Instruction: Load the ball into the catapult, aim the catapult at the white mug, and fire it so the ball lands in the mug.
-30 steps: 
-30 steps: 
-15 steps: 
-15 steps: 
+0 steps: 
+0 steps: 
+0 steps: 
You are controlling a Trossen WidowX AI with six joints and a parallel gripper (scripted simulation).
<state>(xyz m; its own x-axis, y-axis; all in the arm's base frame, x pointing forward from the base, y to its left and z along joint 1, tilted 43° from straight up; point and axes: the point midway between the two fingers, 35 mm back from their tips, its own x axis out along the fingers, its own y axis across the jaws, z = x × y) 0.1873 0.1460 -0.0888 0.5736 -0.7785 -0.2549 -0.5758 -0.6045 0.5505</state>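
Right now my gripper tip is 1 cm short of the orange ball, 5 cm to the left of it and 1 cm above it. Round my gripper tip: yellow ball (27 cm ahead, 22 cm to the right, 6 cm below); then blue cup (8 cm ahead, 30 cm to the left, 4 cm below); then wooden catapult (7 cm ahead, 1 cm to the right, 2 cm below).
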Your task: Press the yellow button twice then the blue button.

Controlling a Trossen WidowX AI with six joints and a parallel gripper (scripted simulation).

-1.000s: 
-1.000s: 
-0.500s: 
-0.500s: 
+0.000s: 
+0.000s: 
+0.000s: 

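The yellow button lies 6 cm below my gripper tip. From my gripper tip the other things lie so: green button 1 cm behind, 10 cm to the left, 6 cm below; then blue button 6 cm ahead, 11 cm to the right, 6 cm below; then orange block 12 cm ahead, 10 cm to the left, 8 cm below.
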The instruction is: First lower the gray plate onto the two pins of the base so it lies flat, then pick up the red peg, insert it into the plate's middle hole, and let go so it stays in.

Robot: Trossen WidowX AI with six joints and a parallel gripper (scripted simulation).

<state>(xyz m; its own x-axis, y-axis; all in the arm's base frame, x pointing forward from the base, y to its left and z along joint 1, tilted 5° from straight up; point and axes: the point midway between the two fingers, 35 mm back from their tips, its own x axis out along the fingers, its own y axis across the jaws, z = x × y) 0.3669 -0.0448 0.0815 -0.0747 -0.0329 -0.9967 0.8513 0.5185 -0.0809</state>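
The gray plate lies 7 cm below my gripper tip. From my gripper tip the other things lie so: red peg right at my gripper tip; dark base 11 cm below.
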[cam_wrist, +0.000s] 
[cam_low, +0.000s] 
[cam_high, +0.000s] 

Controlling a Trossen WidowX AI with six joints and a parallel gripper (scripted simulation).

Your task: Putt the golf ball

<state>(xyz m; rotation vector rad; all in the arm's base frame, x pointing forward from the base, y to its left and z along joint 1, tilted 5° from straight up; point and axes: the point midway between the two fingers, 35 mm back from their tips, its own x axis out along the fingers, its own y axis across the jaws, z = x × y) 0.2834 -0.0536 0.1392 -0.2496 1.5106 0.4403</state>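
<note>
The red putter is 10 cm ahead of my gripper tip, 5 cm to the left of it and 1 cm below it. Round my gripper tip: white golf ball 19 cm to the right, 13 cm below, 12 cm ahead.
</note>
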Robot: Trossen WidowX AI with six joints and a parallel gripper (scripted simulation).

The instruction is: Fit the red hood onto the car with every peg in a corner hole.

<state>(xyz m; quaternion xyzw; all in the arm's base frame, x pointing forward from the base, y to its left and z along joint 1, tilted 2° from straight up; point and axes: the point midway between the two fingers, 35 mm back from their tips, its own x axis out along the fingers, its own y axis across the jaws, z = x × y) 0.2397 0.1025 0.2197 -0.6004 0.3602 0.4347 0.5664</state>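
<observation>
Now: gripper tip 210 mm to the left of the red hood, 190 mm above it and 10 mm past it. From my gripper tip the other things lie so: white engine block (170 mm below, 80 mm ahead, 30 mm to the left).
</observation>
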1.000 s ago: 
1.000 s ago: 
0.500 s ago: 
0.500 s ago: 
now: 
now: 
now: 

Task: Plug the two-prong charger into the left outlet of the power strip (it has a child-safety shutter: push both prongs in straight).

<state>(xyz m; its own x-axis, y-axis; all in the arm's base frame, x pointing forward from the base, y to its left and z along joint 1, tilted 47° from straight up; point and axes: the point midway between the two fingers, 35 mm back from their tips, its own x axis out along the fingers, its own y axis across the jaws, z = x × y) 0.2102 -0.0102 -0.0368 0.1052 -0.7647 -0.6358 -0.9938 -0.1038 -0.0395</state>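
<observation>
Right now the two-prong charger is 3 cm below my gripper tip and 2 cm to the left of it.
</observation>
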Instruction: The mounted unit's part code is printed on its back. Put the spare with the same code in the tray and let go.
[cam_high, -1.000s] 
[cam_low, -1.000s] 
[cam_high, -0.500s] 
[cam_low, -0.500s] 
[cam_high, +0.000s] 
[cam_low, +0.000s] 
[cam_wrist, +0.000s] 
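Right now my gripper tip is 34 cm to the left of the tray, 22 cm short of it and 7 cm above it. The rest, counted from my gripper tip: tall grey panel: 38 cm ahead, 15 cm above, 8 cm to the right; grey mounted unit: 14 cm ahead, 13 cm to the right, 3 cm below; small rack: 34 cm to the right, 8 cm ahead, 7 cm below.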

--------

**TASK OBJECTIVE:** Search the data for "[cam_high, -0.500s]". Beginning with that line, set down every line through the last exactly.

**SOLUTION:**
[cam_high, -0.500s] 
[cam_low, -0.500s] 
[cam_high, +0.000s] 
[cam_low, +0.000s] 
[cam_wrist, +0.000s] 
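Right now my gripper tip is 34 cm to the left of the tray, 22 cm short of it and 7 cm above it. The rest, counted from my gripper tip: tall grey panel: 38 cm ahead, 15 cm above, 8 cm to the right; grey mounted unit: 14 cm ahead, 13 cm to the right, 3 cm below; small rack: 34 cm to the right, 8 cm ahead, 7 cm below.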

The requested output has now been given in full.